===== Extracted material =====

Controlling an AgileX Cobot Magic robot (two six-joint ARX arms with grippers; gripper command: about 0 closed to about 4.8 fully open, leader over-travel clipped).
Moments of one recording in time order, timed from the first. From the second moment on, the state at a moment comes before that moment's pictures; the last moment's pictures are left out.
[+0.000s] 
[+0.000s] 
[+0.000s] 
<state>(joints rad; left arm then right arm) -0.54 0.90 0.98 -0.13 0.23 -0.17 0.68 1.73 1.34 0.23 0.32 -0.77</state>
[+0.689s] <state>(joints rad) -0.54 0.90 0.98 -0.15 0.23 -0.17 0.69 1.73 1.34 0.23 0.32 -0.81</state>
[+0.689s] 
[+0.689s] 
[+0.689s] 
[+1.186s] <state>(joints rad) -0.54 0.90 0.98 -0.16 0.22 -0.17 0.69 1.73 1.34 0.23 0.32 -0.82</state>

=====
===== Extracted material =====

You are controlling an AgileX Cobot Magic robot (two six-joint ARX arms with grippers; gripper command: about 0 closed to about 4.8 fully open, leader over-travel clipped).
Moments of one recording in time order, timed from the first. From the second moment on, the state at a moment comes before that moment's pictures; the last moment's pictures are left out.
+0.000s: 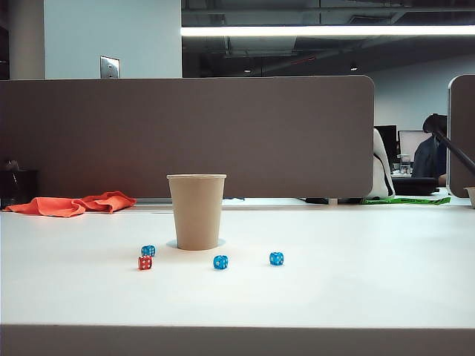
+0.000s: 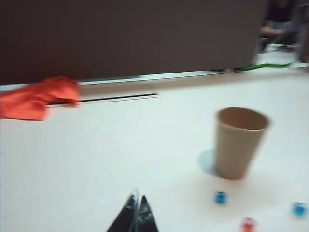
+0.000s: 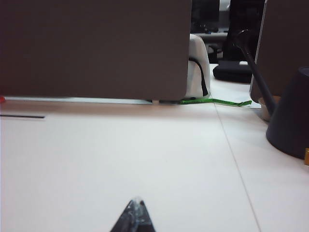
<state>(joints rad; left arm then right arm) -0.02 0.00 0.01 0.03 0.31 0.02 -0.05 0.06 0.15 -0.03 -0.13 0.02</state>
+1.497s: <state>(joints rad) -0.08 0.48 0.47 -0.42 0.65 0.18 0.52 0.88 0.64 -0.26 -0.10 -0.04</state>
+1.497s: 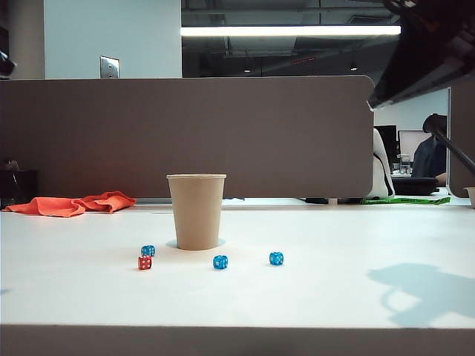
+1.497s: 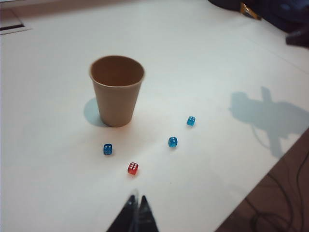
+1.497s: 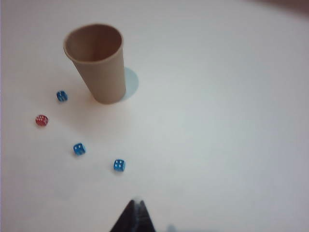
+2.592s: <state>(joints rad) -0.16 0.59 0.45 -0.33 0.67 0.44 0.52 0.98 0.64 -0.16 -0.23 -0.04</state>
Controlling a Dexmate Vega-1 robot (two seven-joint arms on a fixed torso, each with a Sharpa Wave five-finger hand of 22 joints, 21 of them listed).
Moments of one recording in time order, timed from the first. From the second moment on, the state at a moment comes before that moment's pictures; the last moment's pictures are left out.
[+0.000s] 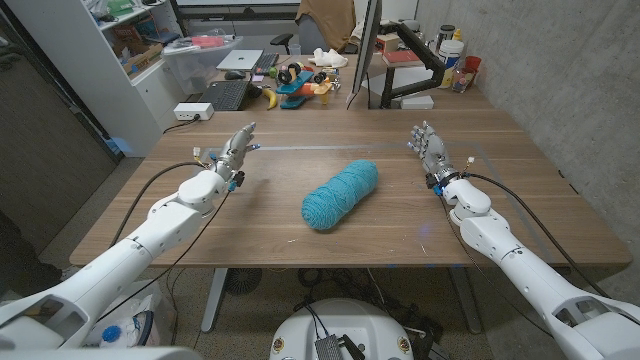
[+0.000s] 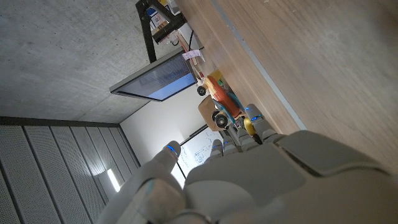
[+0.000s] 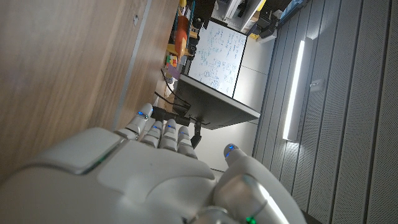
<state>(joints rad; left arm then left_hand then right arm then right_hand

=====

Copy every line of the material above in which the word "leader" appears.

Controlling an AgileX Cobot Magic robot (two six-joint ARX arms with grippers; gripper command: about 0 closed to about 4.8 fully open, leader over-travel clipped).
You are controlling an AgileX Cobot Magic robot (two six-joint ARX arms with grippers; gripper command: about 0 closed to about 4.8 fully open, leader over-travel clipped).

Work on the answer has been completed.